══ Record set ══

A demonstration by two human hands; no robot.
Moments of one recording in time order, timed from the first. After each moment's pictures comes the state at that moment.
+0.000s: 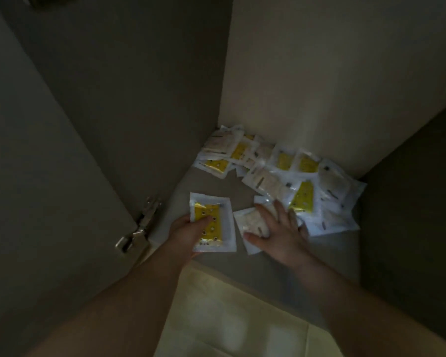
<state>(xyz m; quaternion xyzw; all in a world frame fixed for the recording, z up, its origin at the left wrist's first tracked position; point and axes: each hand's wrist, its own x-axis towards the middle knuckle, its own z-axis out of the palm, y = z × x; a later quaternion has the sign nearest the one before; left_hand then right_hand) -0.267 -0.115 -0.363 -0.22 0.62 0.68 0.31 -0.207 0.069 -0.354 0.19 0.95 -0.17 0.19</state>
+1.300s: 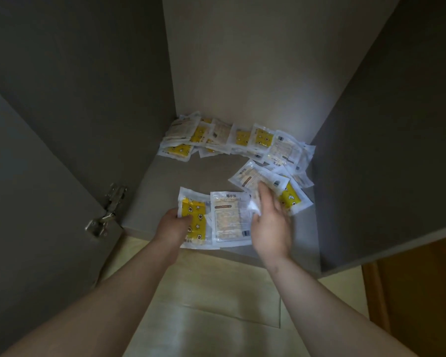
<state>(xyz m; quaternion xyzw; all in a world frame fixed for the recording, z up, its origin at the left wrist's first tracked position) -0.214 -0.100 -0.350 -0.12 0.75 0.58 0.30 -0.123 0.044 -0.326 0.30 0.92 -0.25 -0.09</state>
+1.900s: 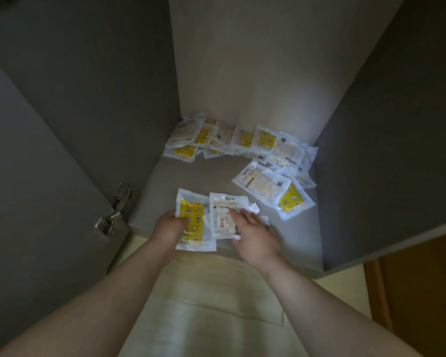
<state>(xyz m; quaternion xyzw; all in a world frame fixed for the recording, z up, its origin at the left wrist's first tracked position) -0.215 -0.115 -0.342 -0.13 0.74 0.58 0.31 -0.124 0.029 -0.344 0.18 0.95 -0.21 0.15</state>
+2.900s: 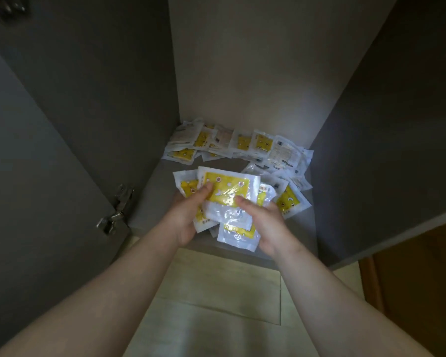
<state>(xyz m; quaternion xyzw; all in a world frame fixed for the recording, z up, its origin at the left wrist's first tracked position) -0.220 -0.085 -0.307 -0.11 0.56 0.72 0.39 -0.139 0.041 -0.319 0.41 0.55 -0.73 -0.05</state>
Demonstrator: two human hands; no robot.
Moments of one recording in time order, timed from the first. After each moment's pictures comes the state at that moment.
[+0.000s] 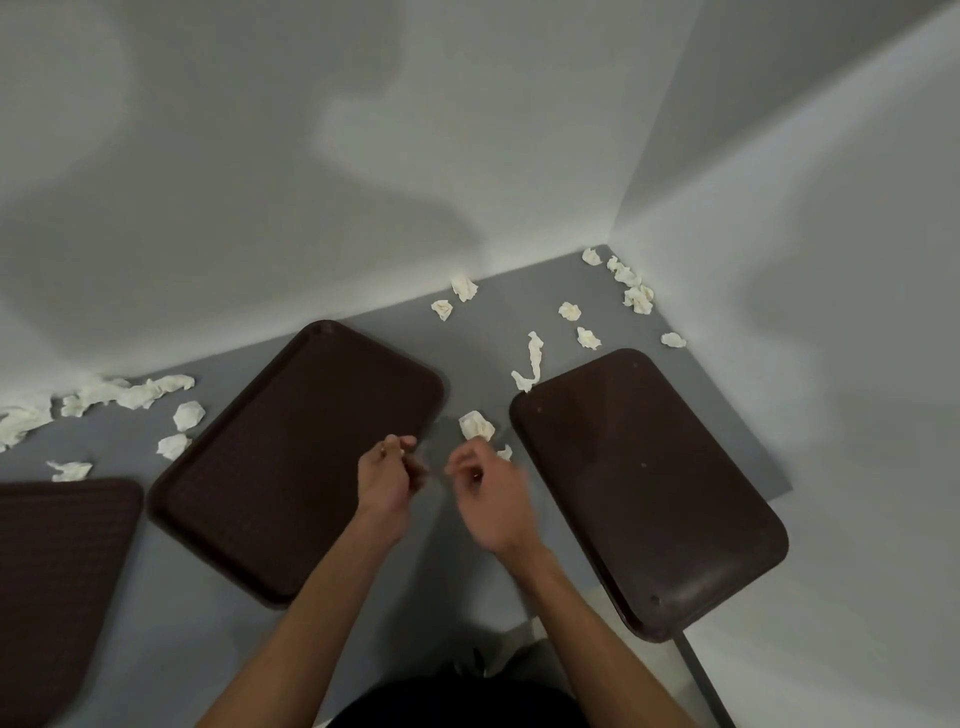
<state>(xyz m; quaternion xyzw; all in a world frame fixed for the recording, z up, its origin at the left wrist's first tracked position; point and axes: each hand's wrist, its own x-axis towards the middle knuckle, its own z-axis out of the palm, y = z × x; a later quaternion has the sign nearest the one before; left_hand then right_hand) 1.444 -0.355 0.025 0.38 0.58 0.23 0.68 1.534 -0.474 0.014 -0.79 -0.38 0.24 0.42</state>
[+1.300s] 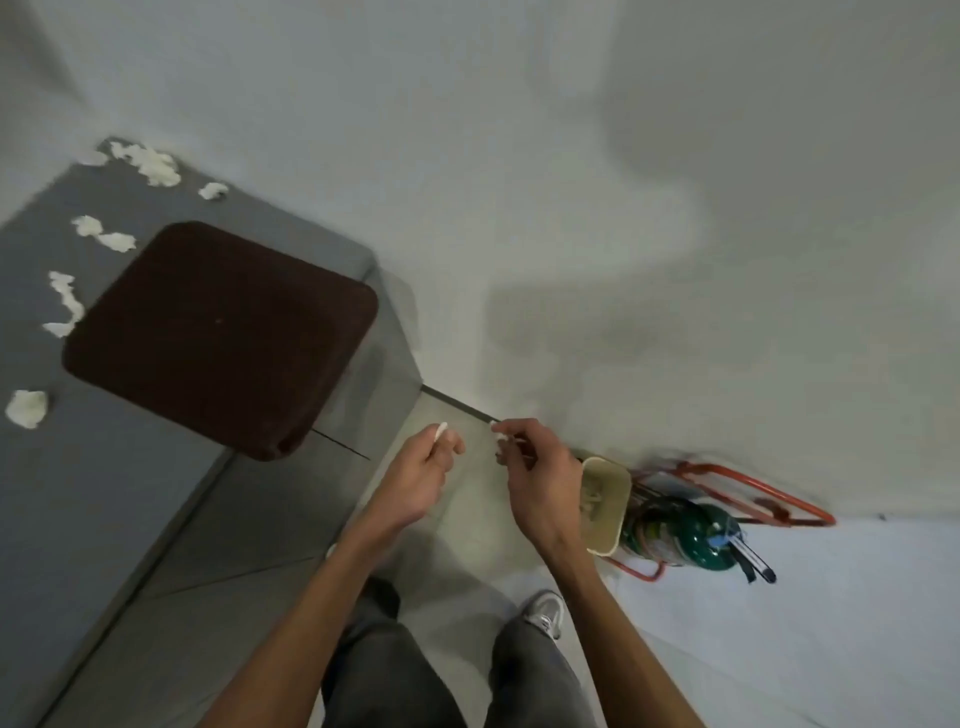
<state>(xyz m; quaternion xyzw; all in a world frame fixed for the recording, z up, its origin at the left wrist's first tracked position) 1.536 -0.864 -0.035 0.78 0.16 -0.20 0.57 1.538 -1.041 -0.038 -0.83 0.08 0.03 0.55</state>
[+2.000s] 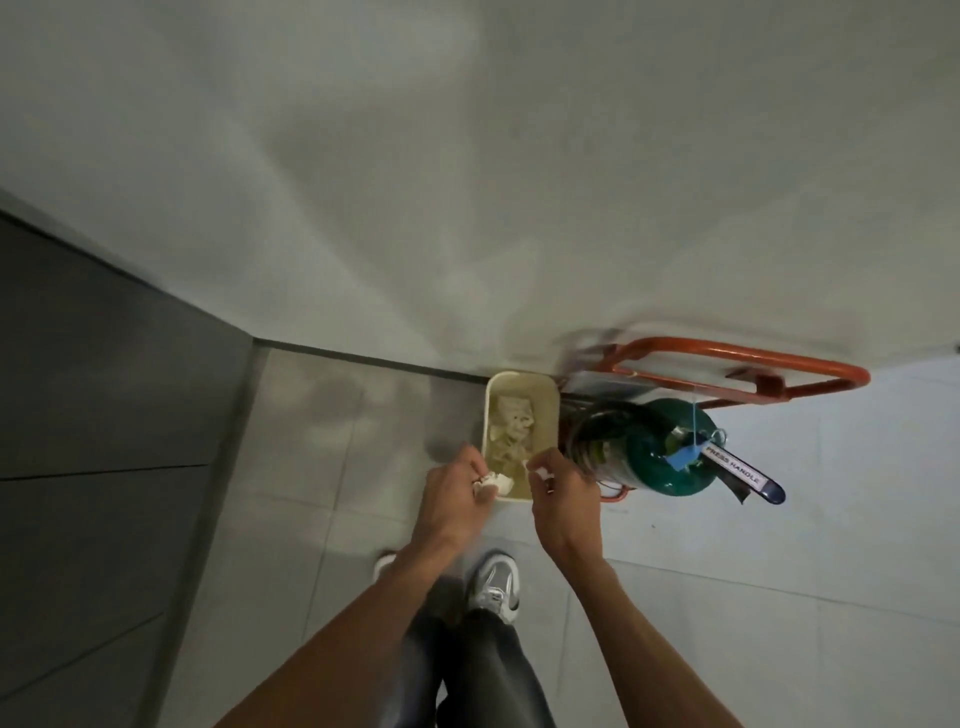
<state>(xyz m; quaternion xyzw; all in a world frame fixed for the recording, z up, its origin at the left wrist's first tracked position) 1.522 -1.137 -0.424 0.88 0.05 -0.33 0.35 1.472 -1.295 -0.459 -0.88 0.26 0.12 0.37</state>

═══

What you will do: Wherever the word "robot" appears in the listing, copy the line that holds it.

Exercise response:
A demonstration by two human hands; no robot.
Demonstrator: two human hands; no robot.

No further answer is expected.